For that purpose, lua cui was a work in progress - more of a proof of
concept, since it was somewhat hard to work with but the plan was to
improve the api (for cui) once things were in an advanced stage.
http://lua-cui.sourceforge.net/
There (in the svn repository) I included a more recent version of
lcurses.c but I don't remember how much it was improved. But whatever
workarounds existed for PDCurses were removed since the author of
PDCurses fixed them.
The main reason I eventually stopped working on it was because I
wanted to make it work with an easy to use interface without having to
worry about encodings whenever cui/lcurses was used.
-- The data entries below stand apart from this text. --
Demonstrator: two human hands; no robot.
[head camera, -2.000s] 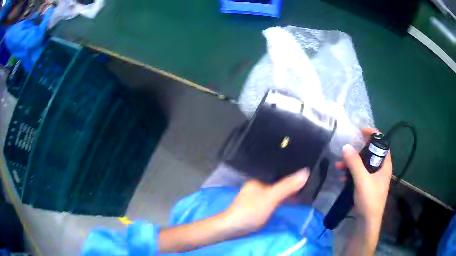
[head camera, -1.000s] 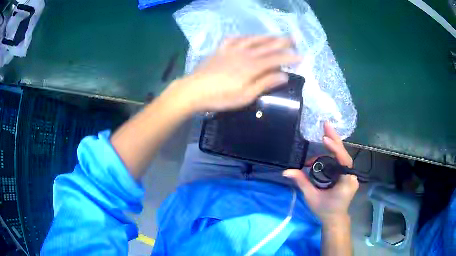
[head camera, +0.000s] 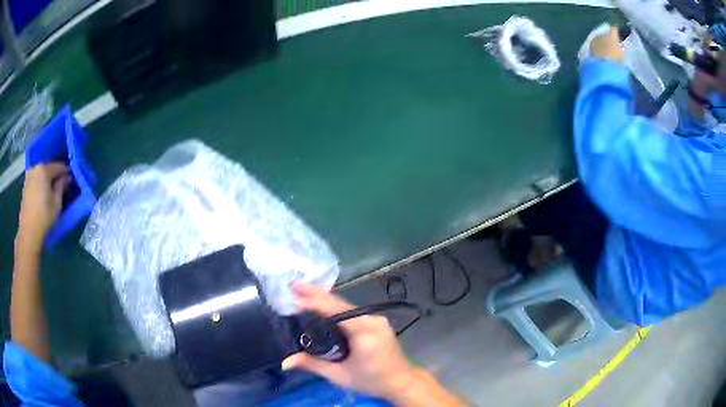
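Observation:
A glossy black housing (head camera: 215, 338) lies at the bench edge, partly on crinkled bubble wrap (head camera: 179, 215), with a bright dot on its face. My right hand (head camera: 358, 346) is closed around a black corded screwdriver (head camera: 320, 337) just right of the housing; its bit is hidden. My left hand (head camera: 48, 189) reaches into a small blue tray (head camera: 80, 211) at the far left. Its fingertips are hidden by the tray and shadow, so whether they hold anything cannot be seen.
A large black box (head camera: 183, 48) stands at the back. A bagged cable coil (head camera: 527, 49) lies on the green bench (head camera: 398, 143). Another person in blue (head camera: 653, 175) sits at the right beside a grey stool (head camera: 557, 306). The screwdriver cord hangs near the bench edge.
The view has swung right. My left hand has moved from above the housing into the blue tray. My right hand still holds the screwdriver beside the housing.

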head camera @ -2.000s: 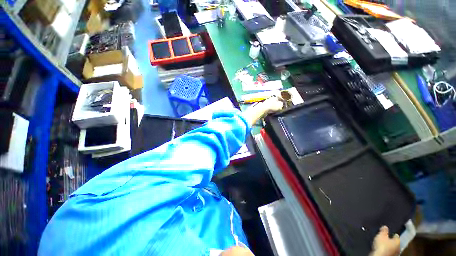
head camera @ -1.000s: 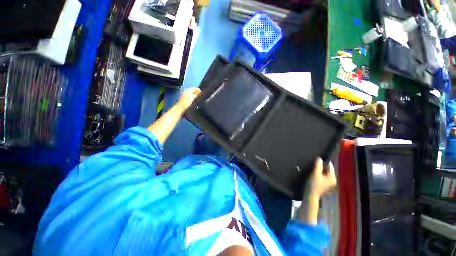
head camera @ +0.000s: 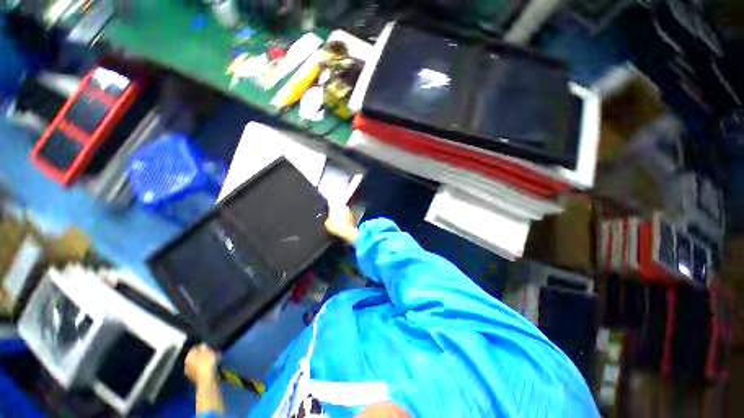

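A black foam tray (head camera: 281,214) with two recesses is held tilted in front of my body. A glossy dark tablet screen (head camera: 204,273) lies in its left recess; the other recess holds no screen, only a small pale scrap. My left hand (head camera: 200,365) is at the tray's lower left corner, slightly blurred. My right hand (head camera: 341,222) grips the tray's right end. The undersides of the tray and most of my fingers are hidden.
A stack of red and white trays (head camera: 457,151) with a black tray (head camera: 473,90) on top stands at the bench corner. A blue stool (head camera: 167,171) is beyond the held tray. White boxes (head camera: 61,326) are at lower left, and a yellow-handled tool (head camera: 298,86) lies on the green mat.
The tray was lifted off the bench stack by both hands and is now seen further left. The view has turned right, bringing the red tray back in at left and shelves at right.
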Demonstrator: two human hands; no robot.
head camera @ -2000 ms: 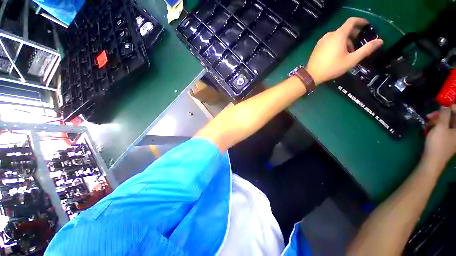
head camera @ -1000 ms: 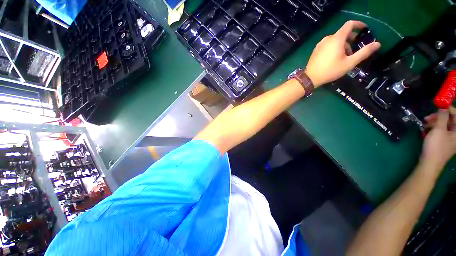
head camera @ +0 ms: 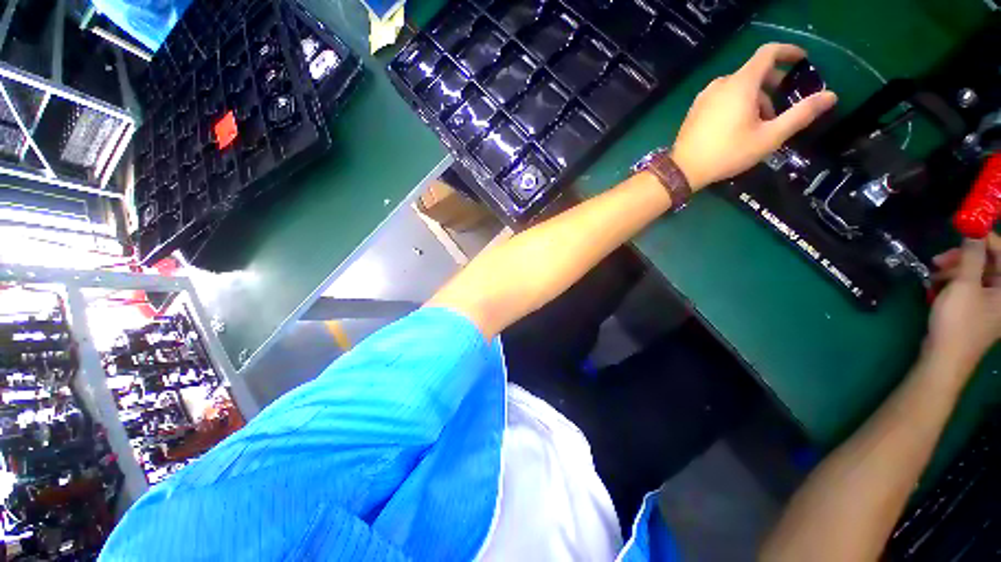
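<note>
My left hand (head camera: 746, 115) is at the left rear of the black fixture (head camera: 807, 242), with a small dark component (head camera: 802, 86) between thumb and fingers. The fixture has white lettering along its front edge and metal parts on top. My right hand (head camera: 968, 288) is at the fixture's right end, partly cut off by the picture's edge. Its fingers are bent at a small side clamp (head camera: 909, 261), just below the thick red grip (head camera: 980, 200) of the toggle clamp. Whether they grip the side clamp is unclear.
A glossy black blister tray (head camera: 516, 82) lies left of the fixture, with one part in its near corner pocket. More black trays (head camera: 181, 165) with an orange-red piece stand far left. Parts racks (head camera: 165, 384) are at lower left. The green bench's edge (head camera: 735, 351) runs before me.
The red grip and the fingers of my right hand have shifted very slightly since the earliest frame. My left hand stays almost in place around the dark component.
</note>
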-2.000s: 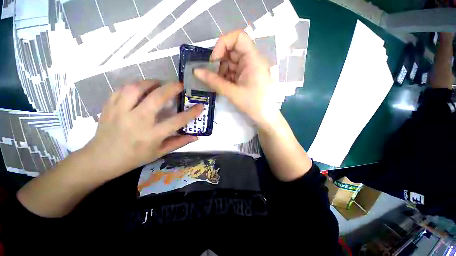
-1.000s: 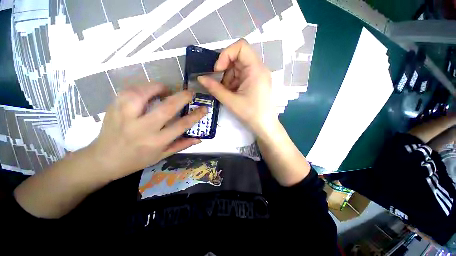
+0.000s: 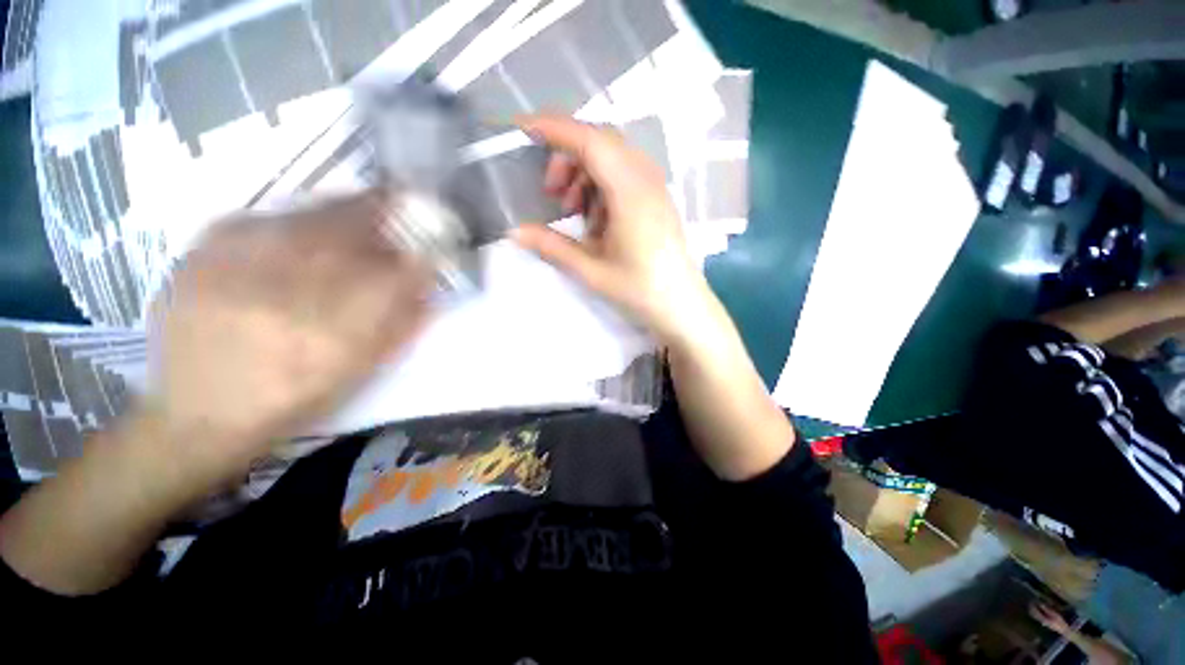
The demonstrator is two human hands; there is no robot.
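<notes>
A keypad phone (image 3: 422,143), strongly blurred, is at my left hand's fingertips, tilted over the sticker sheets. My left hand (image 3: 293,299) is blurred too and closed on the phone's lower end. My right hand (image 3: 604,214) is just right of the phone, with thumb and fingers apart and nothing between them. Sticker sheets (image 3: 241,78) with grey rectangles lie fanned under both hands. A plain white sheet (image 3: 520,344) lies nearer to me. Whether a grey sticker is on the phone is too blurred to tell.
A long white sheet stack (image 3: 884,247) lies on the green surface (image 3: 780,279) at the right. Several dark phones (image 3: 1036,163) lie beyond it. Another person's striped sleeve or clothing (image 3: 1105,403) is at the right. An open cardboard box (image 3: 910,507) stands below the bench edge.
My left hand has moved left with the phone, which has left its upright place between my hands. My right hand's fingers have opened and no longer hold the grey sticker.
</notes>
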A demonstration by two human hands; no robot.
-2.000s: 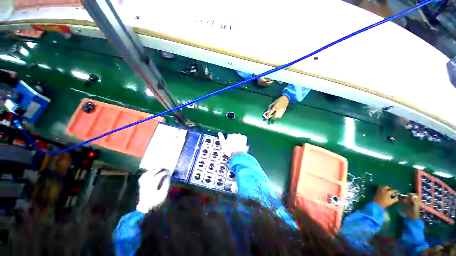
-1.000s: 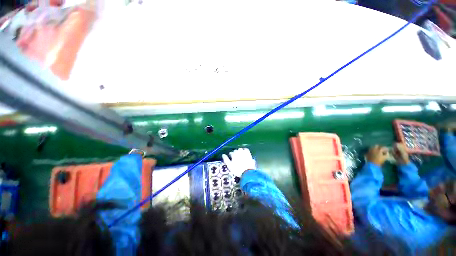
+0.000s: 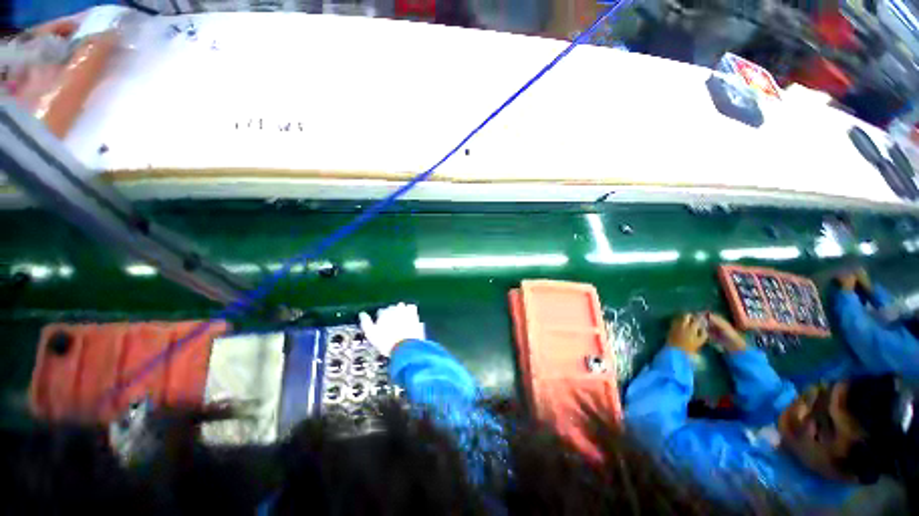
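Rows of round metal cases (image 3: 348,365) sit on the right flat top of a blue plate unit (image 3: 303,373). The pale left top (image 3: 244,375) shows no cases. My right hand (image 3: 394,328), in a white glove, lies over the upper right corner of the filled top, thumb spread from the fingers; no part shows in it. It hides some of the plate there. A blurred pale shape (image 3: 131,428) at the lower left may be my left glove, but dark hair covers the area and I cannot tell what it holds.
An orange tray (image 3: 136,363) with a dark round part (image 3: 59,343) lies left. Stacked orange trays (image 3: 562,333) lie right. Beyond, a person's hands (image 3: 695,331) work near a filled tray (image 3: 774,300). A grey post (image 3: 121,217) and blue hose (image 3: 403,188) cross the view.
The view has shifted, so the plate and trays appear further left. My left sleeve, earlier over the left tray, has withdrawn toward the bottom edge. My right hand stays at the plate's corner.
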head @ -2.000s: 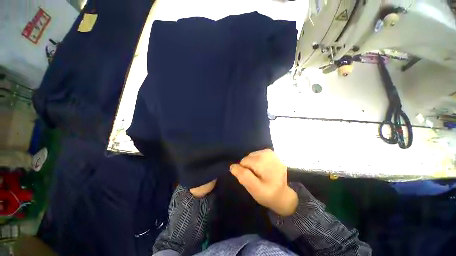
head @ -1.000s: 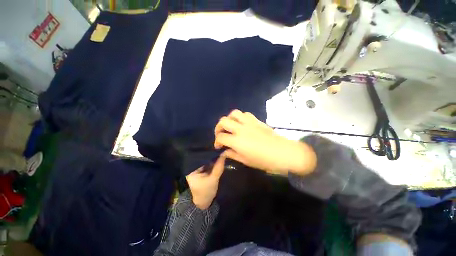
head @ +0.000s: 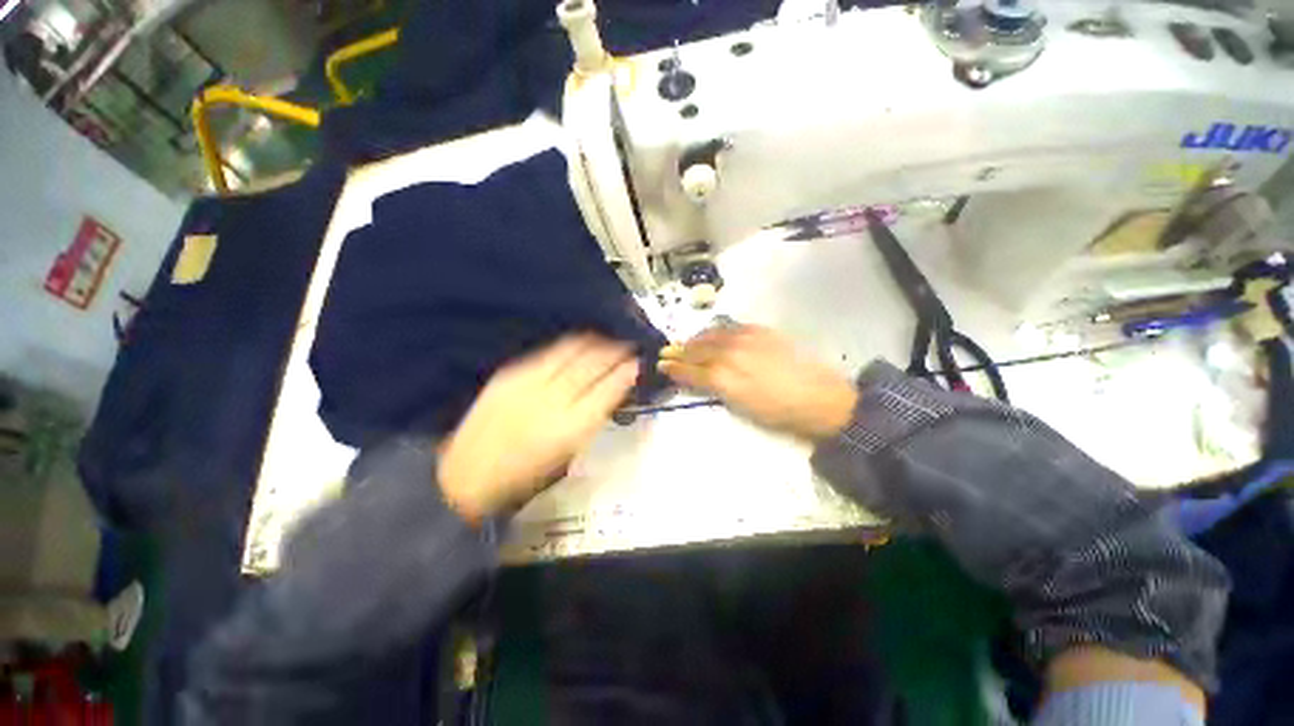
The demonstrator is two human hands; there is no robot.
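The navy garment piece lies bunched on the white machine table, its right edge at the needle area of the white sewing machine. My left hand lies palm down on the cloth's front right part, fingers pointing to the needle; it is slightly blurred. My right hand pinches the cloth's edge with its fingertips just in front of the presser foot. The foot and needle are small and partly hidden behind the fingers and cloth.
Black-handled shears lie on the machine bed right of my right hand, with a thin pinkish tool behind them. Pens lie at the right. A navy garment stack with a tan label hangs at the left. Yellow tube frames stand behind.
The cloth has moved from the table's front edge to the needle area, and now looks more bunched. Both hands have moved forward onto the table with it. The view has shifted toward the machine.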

Meaning that the
same program would work the same in different platforms /
configurations.
With PDCurses it was possible to work with system encoding or in
utf-8, but with ncurses it depended on a lot of things... system
configuration, terminal support (system, screen application, client),
if using ssh/telnet the client had to be properly configured... lots
of things to take into account and some of them would have to be
handled by the (experienced?) user.
Of course, if you only use ASCII then you won't have much problems
with it, but for drawing special characters like boxes or accented
characters it would lead to problems most of the time.
Maybe I was too ambitious, but since it was more of an academic
project it was somewhat abandoned - at least until the next time I
felt like working on it again :)
Feel free to reuse lcurses and make it into something useful.